Citizens should be more involved in research, says Rathenau Institute
Want to make a contribution to scientific research? You don’t necessarily have to work for a university or academic institution to do so. Citizens can help by posing relevant questions, collecting data, disseminating results, and looking for practical applications.
The Rathenau Institute mentioned the Dutch Research Agenda as an example of citizen participation. Created in 2015, the agenda is based on 12,000 questions sent by the public. The National Bird Count is another example: almost 200,000 people took part in it last month.
Yet, "community science" has scarcely gotten off the ground in the Netherlands, Rathenau Institute concludes in its report on open science, only available in Dutch for now. Open Science is a movement to make scientific research more accessible.

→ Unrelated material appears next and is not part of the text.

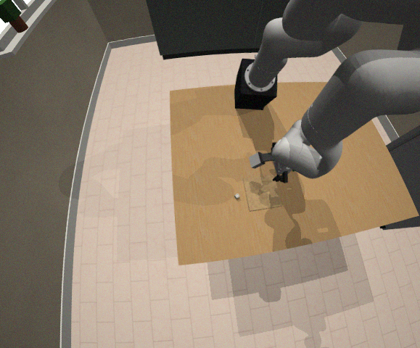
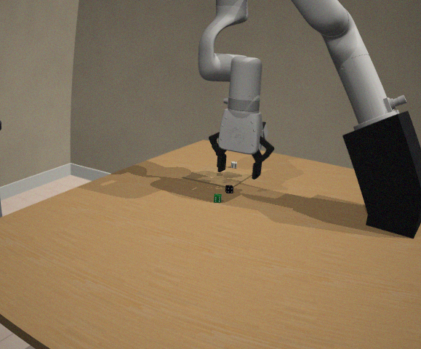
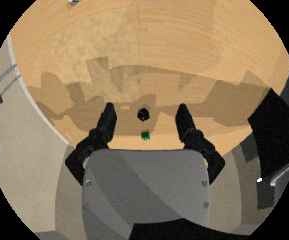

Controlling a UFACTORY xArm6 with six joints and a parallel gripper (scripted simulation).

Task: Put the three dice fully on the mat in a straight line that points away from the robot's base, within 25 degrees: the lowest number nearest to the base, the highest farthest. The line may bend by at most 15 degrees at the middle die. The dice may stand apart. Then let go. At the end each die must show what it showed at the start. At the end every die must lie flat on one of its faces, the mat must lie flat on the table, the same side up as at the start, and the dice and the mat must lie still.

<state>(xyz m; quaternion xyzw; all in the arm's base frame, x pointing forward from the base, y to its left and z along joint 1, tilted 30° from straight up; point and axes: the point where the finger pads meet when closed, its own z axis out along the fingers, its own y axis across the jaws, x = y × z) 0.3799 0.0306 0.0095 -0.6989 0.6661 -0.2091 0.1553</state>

Today, policy planning for open science is often still directed at making scientific articles and data publicly available. But it is mostly useful for other researchers, Rathenau Director Melanie Peters emphasises in the report's foreword. She says that such “openness” carries with it the threat of people becoming “snowed under”.
The Institute makes several recommendations in its report: first, research must become more accessible by avoiding technical jargon and academic terms, for example. Furthermore, there should be more incentive for researchers to get citizens involved in their research projects. She suggests funding organisations could include citizen participation in the criteria for awarding grants and subsidies more often.